-- Problem requirements --
Print the listing below again, exactly. Skip the pictures.

*** Begin section ***

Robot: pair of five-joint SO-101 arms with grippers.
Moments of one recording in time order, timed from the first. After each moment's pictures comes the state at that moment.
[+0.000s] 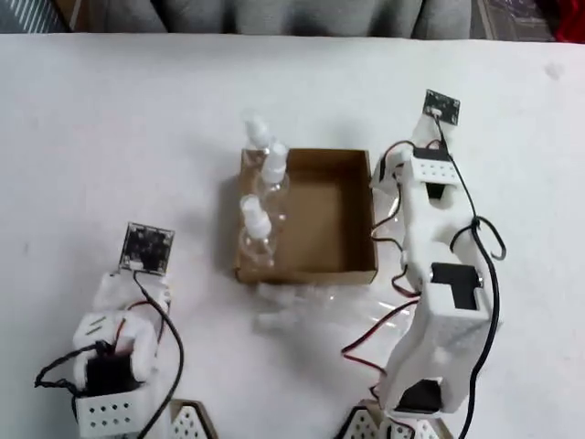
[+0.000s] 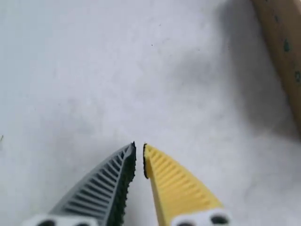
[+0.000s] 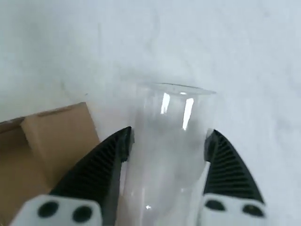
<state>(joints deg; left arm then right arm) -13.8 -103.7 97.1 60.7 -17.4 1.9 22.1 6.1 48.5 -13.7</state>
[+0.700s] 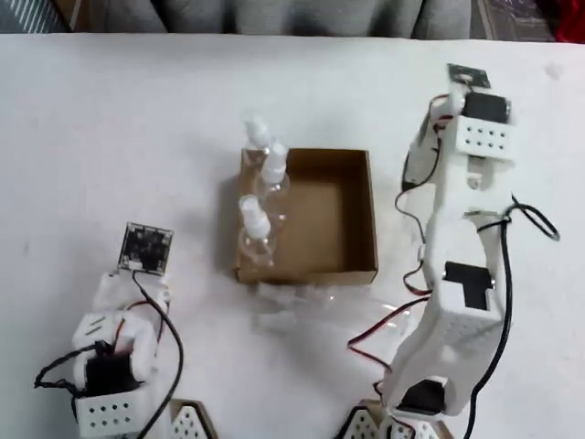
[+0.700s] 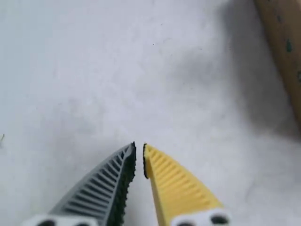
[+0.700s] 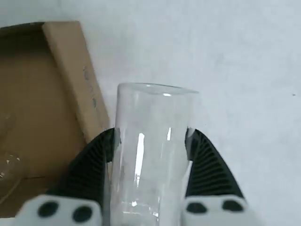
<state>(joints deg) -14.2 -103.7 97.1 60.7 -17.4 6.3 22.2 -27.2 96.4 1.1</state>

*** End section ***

-- Worked solution --
Robot: pair of five-joint SO-101 arms with grippers.
Moments of one recording in time order, timed from the first. After each moment's pictures comes the state at that moment.
[+0.000s] 
[+0.000s] 
[+0.000s] 
<state>(joints deg; left arm then right arm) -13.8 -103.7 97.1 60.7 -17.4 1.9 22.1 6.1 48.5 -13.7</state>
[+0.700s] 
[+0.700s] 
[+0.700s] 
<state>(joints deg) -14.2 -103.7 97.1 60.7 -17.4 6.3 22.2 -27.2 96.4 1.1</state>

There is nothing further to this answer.